A sign thanks firefighters near the site of the Waldo Canyon fire on Thursday in Colorado Springs, Colo.
Photo by Spencer Platt/Getty Images.
UPDATE: Obama toured the damage from the most destructive wildfire in Colorado history Friday, and called the site of damaged and destroyed homes in Colorado Springs "heartbreaking," MSNBC reports.
The president commended the work of those working to contain the fire and keep residents safe, adding, "When natural disasters like this hit, America comes together," CNN reports.
Friday, June 9, 9:32 a.m.: President Obama headed to Colorado Springs, Colo., on Friday to survey the damage from a wildfire that has destroyed an estimated 346 homes and left at least one person dead.
The president has declared Colorado a disaster area, allowing the use of federal aid, the Associated Press reports.
The Waldo Canyon Fire, one of several burning in Colorado and across the interior western U.S., is the most destructive wildfire in Colorado to date. According to CNN, it's burned more than 16,700 acres so far and was 15 percent contained as of Thursday. That sounds low, but it's actually an indicator that firefighters are making progress containing the blaze, in part due to more favorable weather conditions.

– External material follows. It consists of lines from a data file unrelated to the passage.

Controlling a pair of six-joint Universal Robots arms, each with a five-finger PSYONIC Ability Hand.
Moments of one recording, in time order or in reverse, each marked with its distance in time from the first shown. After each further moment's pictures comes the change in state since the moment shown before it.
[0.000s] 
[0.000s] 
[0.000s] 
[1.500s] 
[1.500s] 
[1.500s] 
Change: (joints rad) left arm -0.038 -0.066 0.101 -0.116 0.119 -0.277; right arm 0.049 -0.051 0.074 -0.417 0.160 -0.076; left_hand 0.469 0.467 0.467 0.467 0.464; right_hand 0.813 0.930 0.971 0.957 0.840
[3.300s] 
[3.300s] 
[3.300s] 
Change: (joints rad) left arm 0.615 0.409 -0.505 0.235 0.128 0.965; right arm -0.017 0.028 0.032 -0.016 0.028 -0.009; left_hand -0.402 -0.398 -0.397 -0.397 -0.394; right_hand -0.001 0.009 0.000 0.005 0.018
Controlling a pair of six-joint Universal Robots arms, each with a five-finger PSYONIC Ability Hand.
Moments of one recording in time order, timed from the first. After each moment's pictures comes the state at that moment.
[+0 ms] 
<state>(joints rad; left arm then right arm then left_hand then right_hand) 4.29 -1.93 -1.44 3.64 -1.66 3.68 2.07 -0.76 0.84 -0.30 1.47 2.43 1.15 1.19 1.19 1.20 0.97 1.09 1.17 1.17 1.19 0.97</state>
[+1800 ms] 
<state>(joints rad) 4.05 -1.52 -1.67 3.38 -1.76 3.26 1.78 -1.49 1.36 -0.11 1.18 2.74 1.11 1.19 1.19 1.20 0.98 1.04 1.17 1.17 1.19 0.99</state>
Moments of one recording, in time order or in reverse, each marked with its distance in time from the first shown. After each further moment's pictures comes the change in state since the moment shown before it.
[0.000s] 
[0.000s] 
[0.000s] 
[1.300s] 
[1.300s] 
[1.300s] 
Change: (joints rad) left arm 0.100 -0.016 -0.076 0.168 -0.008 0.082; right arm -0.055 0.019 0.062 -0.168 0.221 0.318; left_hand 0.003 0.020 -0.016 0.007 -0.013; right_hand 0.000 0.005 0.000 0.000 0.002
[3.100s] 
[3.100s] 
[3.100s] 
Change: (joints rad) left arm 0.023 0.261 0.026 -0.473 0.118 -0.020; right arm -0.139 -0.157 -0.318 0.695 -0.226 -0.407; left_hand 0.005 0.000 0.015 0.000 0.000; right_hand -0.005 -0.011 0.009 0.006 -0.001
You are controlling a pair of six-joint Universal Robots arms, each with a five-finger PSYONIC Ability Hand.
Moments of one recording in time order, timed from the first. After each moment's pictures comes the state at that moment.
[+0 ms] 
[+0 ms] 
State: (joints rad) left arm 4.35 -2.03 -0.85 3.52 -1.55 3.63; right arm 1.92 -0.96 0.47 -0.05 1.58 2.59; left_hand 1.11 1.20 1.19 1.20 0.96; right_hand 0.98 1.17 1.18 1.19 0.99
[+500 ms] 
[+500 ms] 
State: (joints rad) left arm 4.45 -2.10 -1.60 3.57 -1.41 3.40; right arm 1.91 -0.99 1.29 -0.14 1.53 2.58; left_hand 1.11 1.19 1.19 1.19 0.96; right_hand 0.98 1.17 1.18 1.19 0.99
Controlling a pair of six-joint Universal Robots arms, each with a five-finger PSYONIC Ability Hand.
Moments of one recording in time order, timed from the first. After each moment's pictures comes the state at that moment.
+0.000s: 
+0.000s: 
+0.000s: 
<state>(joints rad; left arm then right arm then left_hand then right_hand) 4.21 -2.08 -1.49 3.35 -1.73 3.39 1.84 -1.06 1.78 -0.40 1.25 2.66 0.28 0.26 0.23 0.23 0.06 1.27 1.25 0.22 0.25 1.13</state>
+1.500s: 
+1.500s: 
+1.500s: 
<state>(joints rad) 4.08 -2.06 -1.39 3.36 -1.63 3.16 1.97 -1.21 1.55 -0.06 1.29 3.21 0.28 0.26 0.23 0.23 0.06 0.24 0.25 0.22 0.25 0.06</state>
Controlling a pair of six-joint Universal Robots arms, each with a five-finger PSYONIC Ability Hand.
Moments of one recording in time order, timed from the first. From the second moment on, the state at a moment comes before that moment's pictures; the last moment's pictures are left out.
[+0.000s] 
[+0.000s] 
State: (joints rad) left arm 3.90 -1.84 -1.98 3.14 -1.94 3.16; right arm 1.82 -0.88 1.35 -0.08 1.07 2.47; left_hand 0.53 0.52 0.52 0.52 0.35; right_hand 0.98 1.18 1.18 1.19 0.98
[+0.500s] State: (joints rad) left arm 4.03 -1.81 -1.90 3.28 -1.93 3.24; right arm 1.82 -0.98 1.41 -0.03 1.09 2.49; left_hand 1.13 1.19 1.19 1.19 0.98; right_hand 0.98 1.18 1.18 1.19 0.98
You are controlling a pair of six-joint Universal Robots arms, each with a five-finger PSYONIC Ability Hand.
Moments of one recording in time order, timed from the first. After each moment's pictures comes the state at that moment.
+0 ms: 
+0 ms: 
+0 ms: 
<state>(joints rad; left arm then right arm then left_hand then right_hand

More than 30,000 people were evacuated from their homes Tuesday night as high winds propelled the fire across containment lines and into the city of Colorado Springs. Some of those evacuees were allowed to return home Thursday evening, the AP explains. At least 20,000 homes and 160 businesses are still threatened by the fire.
Meanwhile, the High Park Fire in northern Colorado is now 75 percent contained. That fire killed one and destroyed 257 homes, making it the most destructive fire in state history until the Waldo Canyon Fire exploded on Tuesday.